**Exercise directions**. Check each line below for the word "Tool", then please report how many lines have it and nothing more.

**Recorded data**.
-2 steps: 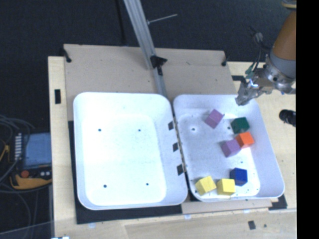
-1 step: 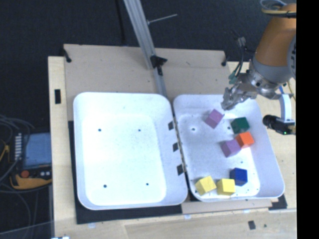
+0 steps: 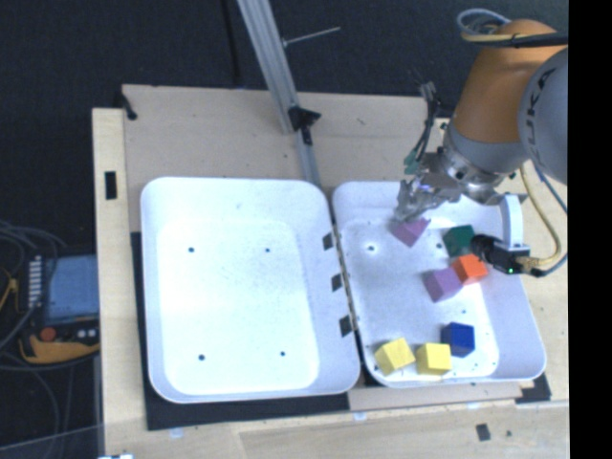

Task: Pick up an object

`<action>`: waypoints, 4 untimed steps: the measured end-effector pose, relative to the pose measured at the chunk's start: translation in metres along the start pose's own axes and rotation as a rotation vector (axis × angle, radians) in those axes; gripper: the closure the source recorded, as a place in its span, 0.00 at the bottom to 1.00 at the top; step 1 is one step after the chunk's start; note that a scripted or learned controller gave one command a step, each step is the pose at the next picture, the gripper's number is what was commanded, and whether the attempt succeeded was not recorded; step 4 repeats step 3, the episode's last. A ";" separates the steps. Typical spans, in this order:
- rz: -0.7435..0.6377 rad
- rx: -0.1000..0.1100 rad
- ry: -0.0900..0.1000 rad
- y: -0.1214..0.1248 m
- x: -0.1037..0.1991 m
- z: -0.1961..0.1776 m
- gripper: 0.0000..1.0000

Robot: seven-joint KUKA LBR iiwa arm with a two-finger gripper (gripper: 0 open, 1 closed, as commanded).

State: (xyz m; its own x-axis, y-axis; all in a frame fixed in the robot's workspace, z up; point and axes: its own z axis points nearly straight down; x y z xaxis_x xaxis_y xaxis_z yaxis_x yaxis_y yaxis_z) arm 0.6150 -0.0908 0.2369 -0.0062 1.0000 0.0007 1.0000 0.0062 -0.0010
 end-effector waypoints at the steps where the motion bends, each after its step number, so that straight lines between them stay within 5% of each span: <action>1: -0.001 -0.001 0.001 -0.003 0.043 -0.005 1.00; 3: -0.002 -0.003 0.001 -0.012 0.153 -0.018 1.00; 4: -0.002 -0.003 0.001 -0.012 0.153 -0.018 1.00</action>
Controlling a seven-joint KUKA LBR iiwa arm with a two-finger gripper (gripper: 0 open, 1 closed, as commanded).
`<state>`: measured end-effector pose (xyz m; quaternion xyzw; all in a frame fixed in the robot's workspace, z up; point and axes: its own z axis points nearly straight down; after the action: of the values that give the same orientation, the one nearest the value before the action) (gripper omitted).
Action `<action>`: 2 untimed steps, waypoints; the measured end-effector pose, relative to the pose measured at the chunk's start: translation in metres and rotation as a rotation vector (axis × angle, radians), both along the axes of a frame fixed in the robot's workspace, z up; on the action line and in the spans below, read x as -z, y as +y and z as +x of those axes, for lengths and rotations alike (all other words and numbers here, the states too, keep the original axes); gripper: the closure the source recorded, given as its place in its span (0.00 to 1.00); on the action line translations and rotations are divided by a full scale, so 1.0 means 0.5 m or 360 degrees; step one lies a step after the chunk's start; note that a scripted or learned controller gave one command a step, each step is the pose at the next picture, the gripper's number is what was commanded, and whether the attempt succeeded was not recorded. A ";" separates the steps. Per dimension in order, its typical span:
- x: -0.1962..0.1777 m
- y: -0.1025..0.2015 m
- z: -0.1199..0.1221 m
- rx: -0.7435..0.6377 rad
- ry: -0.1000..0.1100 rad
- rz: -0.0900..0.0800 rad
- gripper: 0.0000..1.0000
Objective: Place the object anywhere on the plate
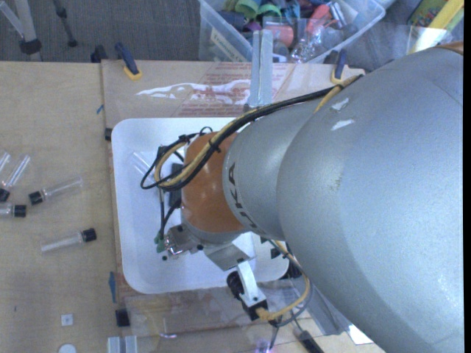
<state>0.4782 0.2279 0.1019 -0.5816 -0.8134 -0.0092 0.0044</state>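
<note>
Since the arm (346, 197) sits over the bin (132, 197) and covers most of it, I can't tell which way the object lies from the wrist (202, 197), nor its long axis. The plate's spot is unclear too. Grip state: can't tell how open, or whether anything is held.

Arm (368, 197): smooth grey casing, satin sheen; orange band (206, 190) glossy. Bin (136, 197) at 9 o'clock: matt white plastic. Counter (51, 123): pale, matt wood. Tub (294, 13) at 12 o'clock: clear plastic.
</note>
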 end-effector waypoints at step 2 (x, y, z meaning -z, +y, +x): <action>-0.342 -0.039 0.074 -0.1420 -0.0013 -0.0033 1.00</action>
<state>0.5150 0.2084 0.2728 -0.1737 -0.9848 -0.0005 -0.0010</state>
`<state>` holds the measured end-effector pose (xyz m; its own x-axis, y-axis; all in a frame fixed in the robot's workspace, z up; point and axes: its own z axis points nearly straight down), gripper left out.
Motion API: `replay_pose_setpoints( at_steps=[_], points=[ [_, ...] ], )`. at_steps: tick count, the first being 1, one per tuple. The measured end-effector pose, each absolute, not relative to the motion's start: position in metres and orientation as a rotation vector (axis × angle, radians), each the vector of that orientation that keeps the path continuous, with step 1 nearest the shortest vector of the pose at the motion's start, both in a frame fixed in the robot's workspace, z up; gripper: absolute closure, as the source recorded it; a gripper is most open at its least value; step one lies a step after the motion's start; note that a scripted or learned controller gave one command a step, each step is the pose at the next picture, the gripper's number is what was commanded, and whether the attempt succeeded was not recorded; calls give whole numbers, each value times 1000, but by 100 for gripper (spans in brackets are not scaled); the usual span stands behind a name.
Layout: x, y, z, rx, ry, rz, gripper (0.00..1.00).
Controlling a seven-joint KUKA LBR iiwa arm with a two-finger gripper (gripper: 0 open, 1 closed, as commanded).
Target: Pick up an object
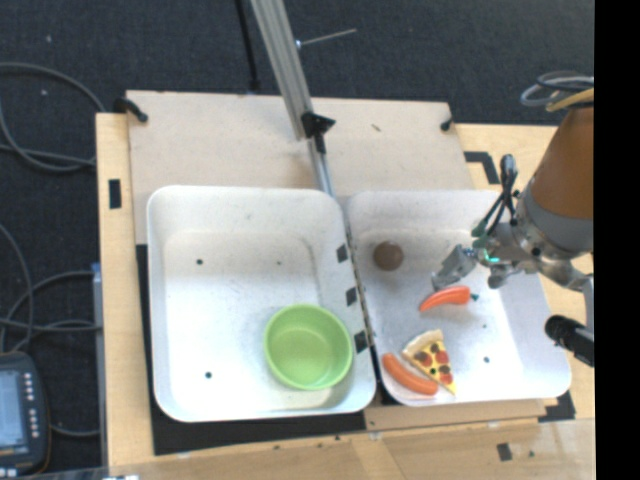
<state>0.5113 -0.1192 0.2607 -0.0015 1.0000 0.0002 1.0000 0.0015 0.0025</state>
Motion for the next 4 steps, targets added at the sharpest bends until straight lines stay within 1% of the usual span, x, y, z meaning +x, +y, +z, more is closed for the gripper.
replay_pose_setpoints(
  at_steps=[1, 2, 3, 4],
  points=[
    [510, -124, 198, 2224, 2222, -7, 0],
    [514, -133, 150, 2224, 2221, -6, 0],
    [514, -134, 99, 2222, 2218, -2, 0],
    [516, -134, 112, 2224, 2213, 6, 100]
  ],
)
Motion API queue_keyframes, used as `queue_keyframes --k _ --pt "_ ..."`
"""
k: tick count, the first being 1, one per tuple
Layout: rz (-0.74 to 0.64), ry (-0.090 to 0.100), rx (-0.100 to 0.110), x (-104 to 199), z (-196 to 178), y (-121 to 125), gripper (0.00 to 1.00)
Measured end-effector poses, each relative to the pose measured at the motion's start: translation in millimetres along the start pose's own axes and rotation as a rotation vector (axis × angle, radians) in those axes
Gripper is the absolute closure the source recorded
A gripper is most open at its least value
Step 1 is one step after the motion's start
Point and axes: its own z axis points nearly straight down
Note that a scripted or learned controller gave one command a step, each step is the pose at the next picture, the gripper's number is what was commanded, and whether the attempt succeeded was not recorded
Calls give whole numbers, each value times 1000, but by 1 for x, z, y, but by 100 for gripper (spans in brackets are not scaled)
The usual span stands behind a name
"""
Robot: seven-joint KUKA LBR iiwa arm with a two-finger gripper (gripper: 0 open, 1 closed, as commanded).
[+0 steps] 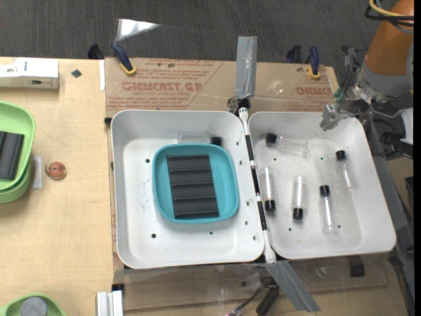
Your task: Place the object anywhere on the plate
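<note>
A robotics lab: pale wooden table [66,242] with two white bins [131,242] clamped over printed cardboard [171,84] at twelve o'clock, clear capped tubes [297,197] scattered in the three o'clock bin, grey-and-orange industrial arm [388,38] at two o'clock.

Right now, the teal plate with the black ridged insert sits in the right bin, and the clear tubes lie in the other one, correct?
Not quite. The camera view shows the teal plate with its black ridged insert in the left bin; the clear tubes lie in the right bin.
</note>
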Motion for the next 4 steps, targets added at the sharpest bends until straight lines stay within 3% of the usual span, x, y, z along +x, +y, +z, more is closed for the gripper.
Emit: queue_keyframes --k 1,2,3,4 --pt "-91 0 -1 54 -30 -39 100" --pt "-258 1 1 110 -21 -38 100" --pt "-520 0 0 170 -11 -66 100" --pt "-778 0 0 244 -13 -79 100"
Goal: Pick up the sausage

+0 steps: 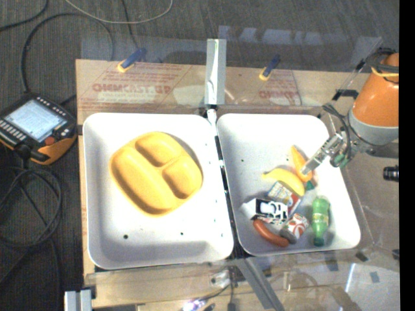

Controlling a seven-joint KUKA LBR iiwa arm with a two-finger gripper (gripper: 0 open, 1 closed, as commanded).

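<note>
The sausage (270,233) lies well below-left of the gripper (310,166), past cartons and a can (296,226). The fingers look nearly closed, perhaps touching the banana (288,175), gripping nothing.

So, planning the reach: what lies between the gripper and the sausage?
In the camera view, the banana, a small carton and a red-and-white can lie between the gripper and the sausage. The stretch isn't bare.

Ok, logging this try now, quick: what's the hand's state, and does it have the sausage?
Hand: cannot be told; it is over the banana.
Sausage: lying in the right bin, apart from the hand.
</note>
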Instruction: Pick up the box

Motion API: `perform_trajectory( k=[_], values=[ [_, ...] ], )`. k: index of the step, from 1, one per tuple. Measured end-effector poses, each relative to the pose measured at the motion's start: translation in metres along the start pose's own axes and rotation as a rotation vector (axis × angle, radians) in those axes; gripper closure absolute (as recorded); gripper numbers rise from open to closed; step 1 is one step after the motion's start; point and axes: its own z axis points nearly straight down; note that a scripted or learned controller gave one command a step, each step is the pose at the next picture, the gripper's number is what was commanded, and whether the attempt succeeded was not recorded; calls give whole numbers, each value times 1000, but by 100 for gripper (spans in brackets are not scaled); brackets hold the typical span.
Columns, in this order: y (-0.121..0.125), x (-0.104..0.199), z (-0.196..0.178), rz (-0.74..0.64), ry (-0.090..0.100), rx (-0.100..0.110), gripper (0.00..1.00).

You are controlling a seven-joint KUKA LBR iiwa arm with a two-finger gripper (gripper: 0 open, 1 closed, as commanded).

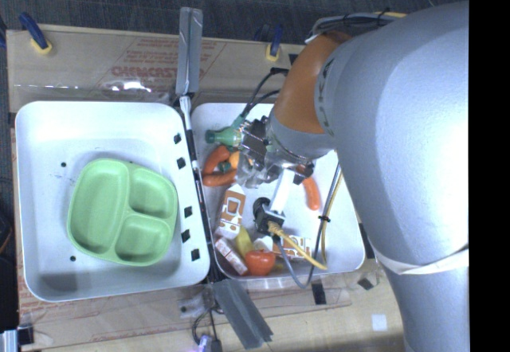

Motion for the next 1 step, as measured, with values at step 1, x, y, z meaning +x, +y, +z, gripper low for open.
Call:
perform_trajectory(
  k=[1],
  values=[
    [8,-56,77,-28,7,-23,100]
  ],
)
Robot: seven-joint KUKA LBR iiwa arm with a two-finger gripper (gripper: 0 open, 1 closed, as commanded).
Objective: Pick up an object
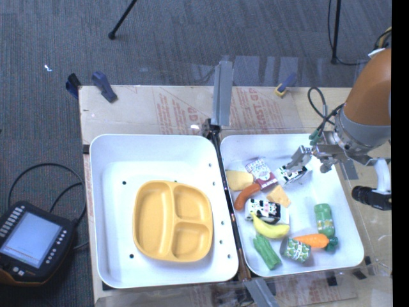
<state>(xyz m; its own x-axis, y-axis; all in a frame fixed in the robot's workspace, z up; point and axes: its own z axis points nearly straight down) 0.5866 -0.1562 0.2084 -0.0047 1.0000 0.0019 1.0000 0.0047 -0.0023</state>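
Over right bin (pixel 355 235) upper area | gripper (pixel 295 169) hovering, fingers' spread impossible to tell | toy food heap: banana (pixel 271 229), carrot (pixel 312 240), sausage (pixel 246 196) | risk: crowded pile, likely pinching two items or slipping off rounded shapes.

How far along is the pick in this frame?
Early stage. Done so far: the arm has reached in over the right white bin, and its hand hovers at the bin's upper part, near the small purple-and-white packet. In hand: nothing shows between the fingers. Left: closing on an item and lifting it; the yellow toy banana, orange toy carrot and the rest lie in the bin.
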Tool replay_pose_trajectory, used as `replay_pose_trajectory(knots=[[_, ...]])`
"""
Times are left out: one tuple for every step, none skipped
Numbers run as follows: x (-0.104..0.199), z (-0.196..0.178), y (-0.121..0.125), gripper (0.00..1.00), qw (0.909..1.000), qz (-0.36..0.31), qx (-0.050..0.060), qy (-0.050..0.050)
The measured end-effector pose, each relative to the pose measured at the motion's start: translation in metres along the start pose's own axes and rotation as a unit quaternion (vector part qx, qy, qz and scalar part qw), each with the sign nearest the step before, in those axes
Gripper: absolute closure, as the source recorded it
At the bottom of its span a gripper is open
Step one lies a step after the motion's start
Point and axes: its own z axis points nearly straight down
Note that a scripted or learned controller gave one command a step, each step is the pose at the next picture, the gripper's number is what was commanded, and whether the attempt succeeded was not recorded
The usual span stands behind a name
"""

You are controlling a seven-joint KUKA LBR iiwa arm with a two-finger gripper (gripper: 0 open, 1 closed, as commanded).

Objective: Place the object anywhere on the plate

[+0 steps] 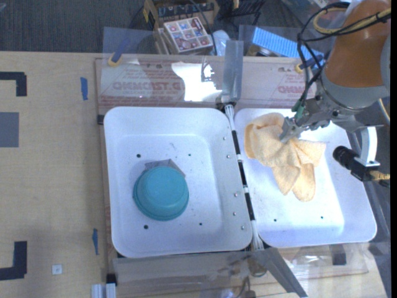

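Yellow cloth lies crumpled in the right bin, spread from its upper left corner toward the middle. The end effector sits at the cloth's upper fold, touching it; whether its grip is open or closed on the fabric cannot be told from this angle. A teal plate, resembling an upturned bowl, rests in the left bin, well apart from the cloth. The arm reaches in from the right, apparently positioned to pinch a raised fold for lifting.
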Motion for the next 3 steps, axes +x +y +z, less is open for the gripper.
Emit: replay_pose_trajectory(knots=[[0.058, 0.077, -0.008, 1.00, 0.9999, -0.011, 0.001, 0.001], [0.105, 0.055, 0.024, 1.00, 0.9934, -0.115, -0.001, 0.000], [0.182, 0.103, -0.002, 1.00, 0.9726, -0.232, 0.001, 0.002]])
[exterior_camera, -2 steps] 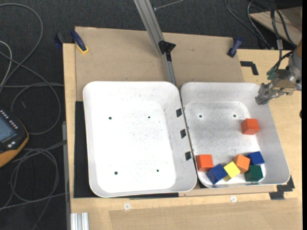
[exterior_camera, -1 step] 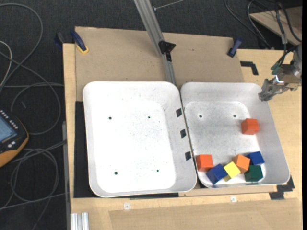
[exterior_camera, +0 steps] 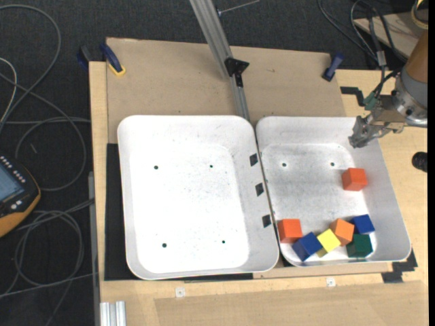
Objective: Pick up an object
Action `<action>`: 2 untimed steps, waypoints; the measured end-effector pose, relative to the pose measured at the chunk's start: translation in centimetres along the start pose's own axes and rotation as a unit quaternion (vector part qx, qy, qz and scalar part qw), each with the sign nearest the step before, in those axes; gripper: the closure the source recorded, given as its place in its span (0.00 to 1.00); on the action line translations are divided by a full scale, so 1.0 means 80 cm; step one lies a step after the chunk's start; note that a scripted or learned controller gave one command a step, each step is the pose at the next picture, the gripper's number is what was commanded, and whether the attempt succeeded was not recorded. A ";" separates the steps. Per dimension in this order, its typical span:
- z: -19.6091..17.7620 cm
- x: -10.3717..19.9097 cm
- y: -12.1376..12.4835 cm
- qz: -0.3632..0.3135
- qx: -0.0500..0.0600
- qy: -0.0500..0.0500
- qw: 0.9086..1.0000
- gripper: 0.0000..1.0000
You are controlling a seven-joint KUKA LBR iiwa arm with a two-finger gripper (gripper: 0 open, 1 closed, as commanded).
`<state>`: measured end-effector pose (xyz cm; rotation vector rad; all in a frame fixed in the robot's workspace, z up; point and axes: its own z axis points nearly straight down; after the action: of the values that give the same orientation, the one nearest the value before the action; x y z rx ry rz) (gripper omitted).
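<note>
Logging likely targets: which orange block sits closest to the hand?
The lone orange block in the right bin, just below the hand. The other two orange blocks sit in the cluster at the near edge.

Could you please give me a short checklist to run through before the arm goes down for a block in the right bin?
1. Targets present: ok. The lone orange block sits apart; six more blocks cluster at the near edge of the right bin.
2. Room around the target: ok for the lone orange block; not ok for the yellow block, packed between neighbours.
3. Gripper position: ok, above the bin's far right rim, beyond the lone block.
4. Gripper carrying nothing: ok, no block shows at its tip.
5. Finger opening: cannot tell.
</note>
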<state>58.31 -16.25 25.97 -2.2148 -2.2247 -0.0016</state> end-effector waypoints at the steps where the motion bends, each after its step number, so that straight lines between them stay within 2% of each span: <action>1: -0.010 0.066 -0.007 -0.001 0.000 0.000 1.000 1.00; 2: 0.009 0.137 -0.013 -0.001 0.001 0.000 1.000 1.00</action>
<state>57.23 -5.27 25.24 -2.2107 -2.2260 -0.0007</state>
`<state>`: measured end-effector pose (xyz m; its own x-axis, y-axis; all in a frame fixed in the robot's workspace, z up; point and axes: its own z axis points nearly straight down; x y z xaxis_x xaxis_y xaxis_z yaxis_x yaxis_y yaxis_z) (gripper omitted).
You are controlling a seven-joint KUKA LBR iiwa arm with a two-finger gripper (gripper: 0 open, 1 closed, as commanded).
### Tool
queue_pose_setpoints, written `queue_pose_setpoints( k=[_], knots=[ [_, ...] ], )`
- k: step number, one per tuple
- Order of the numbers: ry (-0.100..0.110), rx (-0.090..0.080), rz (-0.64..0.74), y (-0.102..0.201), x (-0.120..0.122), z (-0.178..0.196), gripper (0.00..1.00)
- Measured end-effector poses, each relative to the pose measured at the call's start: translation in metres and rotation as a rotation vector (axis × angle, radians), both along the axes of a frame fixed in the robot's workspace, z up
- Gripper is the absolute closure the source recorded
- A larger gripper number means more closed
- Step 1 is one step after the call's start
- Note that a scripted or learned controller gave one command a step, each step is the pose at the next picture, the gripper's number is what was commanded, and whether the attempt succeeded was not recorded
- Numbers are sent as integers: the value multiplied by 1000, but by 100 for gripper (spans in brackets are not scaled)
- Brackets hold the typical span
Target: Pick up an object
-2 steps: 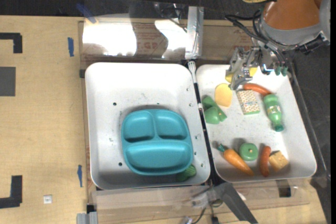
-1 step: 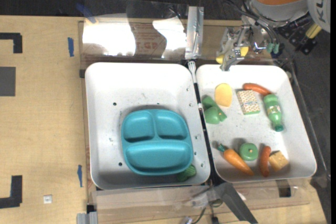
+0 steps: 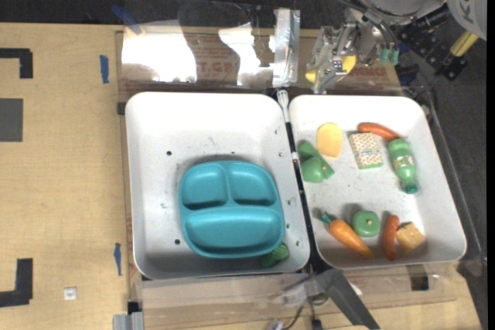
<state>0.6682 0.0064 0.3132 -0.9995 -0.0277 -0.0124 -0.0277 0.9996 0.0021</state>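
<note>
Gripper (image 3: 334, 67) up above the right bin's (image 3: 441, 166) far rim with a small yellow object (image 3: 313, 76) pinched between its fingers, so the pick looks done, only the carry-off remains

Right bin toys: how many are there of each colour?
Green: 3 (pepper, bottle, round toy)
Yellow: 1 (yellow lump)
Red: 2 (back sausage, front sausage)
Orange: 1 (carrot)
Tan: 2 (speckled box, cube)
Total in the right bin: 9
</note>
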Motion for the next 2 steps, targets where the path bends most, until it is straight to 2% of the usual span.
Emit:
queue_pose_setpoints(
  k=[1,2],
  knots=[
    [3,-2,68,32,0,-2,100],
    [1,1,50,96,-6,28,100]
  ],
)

**Task solution**. 2